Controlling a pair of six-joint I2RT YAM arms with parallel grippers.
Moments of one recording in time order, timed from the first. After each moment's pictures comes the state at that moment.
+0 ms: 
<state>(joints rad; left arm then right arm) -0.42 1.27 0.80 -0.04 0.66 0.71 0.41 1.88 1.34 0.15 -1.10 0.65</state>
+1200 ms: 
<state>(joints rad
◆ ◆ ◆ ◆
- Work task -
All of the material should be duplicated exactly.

- Answer for this exercise -
Controlling a pair of six-joint I2RT YAM arms with parallel grippers.
Moments of one recording in time order, timed from the first. After each moment's pictures comes the state at that moment.
+0 ms: 
<state>(joints rad; left arm then right arm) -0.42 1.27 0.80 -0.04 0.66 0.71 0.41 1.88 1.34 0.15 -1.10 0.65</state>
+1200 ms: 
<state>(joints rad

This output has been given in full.